Injunctions, of course, could not change hearts, only enforce outward acquiescence. As Duffy makes clear with a wealth of reference, there were many whose reactions surely if undramatically revealed their dismay at the assault on traditional ways, on imagery and ceremony with which they were affectionately familiar through long use. When the reaction came under Mary images that men had taken to their homes or hidden, vestments that they had bought at low prices when they were forcibly sold, paraphernalia of private chapels that had been lent to the parish and reclaimed ahead of visitations, were brought out again to refurbish the old rites now restored. Testators went back to invoking the Virgin and the saints in the preambles to their wills, where a few years before they would have avoided mentioning them lest this should lead to the questioning of the will itself, which had to be proved in the episcopal court.

The puritan complaint in 1584 that “three parts at least of the people” were still “wedded to their old superstition” was probably an accurate perception. But time, as well as authority, was on the side of reform. In 1584 a man needed to be nearly seventy to remember clearly the days when old ways had seemed securely traditional. In the meantime the resonances of the English prose of Cranmer’s prayer books and of the Great Bible’s translation of scripture had been nursing new loyalties, which aided the development over time of a new Anglican angle of vision on what the beauty of holiness could mean.

Eamon Duffy’s analysis, in his richly detailed book, of what happened at the Reformation to the religion of the laity of England for me carries conviction. It rests heavily on his assumption that pragmatism was a governing consideration in the ecclesiastical conduct of Tudor lay folk; that, reluctant as they may have been, they saw the wisdom of bowing to royal injunctions with power behind them in matters of externals—and so bowed, putting aside their often real nostalgia for old ways. This seems a sure perception about the way that lay folk are likely to react in the face of orders about the externals of their religion.

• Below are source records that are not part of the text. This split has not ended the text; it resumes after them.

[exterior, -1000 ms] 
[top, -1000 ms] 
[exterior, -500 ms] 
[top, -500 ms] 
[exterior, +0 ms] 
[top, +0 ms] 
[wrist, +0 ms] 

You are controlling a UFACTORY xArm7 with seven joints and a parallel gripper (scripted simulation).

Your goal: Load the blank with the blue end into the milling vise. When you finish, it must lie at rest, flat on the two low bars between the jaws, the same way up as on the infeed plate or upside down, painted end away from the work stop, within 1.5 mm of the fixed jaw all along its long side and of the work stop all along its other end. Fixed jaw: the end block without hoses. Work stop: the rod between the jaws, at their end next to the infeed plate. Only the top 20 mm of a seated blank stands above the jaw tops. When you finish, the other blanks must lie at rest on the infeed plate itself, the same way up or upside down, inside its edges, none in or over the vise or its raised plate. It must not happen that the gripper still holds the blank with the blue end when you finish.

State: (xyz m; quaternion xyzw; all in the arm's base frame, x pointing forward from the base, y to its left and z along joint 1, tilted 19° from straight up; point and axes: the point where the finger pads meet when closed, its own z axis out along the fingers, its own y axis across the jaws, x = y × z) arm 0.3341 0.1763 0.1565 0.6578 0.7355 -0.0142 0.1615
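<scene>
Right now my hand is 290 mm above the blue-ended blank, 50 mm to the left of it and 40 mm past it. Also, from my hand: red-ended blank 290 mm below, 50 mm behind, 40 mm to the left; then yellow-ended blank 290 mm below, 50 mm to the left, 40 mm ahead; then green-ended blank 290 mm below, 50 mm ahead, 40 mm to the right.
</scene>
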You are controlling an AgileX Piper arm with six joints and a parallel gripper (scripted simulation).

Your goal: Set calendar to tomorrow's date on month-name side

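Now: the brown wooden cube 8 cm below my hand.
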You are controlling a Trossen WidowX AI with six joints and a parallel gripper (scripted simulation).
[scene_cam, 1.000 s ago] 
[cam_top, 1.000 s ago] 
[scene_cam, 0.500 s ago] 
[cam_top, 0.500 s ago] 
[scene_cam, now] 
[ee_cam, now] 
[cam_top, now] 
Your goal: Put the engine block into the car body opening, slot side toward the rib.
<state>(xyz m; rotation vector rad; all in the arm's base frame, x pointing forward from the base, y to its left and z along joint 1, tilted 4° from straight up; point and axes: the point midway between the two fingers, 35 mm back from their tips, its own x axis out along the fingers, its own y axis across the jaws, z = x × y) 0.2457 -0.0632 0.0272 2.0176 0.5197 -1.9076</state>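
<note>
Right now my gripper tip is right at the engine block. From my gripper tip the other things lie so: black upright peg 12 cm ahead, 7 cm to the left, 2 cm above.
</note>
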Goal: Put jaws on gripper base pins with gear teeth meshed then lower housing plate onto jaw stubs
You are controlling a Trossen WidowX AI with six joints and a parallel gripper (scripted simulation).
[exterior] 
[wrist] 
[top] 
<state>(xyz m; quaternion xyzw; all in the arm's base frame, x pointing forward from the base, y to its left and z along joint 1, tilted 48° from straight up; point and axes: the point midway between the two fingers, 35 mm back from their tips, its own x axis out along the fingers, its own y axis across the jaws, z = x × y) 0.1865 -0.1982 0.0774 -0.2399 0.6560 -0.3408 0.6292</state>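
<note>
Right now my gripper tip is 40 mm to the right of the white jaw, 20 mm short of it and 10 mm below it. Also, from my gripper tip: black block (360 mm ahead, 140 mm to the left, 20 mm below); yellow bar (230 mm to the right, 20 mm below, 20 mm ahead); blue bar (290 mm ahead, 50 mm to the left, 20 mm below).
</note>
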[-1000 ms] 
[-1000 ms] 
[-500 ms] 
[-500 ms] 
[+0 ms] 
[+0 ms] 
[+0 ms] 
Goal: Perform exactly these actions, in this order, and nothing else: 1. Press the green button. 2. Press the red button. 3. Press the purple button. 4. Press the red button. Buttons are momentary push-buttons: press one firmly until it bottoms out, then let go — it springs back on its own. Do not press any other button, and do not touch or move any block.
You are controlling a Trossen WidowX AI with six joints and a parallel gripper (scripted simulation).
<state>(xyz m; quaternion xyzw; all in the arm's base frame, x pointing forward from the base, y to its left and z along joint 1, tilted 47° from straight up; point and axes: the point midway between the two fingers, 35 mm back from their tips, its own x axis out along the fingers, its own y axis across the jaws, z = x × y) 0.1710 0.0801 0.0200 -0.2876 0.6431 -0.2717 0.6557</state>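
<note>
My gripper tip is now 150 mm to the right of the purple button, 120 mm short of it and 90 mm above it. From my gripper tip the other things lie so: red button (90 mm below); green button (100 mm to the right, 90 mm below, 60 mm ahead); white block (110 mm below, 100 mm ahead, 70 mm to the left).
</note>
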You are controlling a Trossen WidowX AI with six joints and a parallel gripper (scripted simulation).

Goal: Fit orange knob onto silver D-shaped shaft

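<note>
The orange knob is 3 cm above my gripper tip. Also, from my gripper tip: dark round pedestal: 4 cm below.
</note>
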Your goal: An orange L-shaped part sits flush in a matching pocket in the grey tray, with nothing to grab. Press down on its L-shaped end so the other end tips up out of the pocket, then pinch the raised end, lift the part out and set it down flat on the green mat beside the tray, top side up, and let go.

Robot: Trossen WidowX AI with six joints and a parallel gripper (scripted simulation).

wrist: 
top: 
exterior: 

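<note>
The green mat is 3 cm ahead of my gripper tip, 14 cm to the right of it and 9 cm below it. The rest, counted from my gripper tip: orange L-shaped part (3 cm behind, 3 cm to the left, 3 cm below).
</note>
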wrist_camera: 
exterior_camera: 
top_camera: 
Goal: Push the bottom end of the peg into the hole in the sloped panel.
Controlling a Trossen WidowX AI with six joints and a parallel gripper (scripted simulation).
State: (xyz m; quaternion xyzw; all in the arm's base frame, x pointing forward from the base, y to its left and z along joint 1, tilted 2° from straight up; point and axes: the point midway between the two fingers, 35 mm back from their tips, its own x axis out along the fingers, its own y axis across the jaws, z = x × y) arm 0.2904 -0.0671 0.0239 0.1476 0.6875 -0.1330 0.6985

Ironically, this is at the same time the grounds for my single reservation about this splendid study, which concerns not its conclusions but its balance. So vivid is Duffy’s evocation of the traditional religion of the laity of the pre-Reformation age and so sensitive is he in his empathy with their piety that it is easy to mistake him to be implying that the English people of the fifteenth century were somehow more pious and less pragmatic than their Tudor descendants. Of course they were not. As anyone who has had any scholarly acquaintance with their secular dealings with one another knows well, they were as practical and worldly as any other generation. As William Langland wrote in Richard II’s reign, “The most part of the people who live and die on this earth find all that they value in this world and desire no better; they have no thought of another heaven.” If the world beyond the grave had not been to the men of his day, just as much as to those of Shakespeare’s, “an undiscovered country,” the protestant attack on the purgatorial belief that colored so much of late medieval religion could not have carried so much before it as easily as it did.

Duffy says a little too much for a strictly even balance about the heart-warming aspects of the piety of the late medieval age, too little of its coolnesses. He says a little too much about the heart-chilling aspects of reform, and too little about the new insights of the reformers. But that slight imbalance is only a consequence of the range and originality of his book; he has concentrated on the things that most need saying. We protestants (I speak for myself here) do need reminding from time to time that Chesterton’s indignant cry against the sixteenth-century reform, “And Christian hateth Mary that God kissed in Galilee,” has more to it than Edwardian religious neo-Romanticism; it contains an uncomfortably accurate historical perception.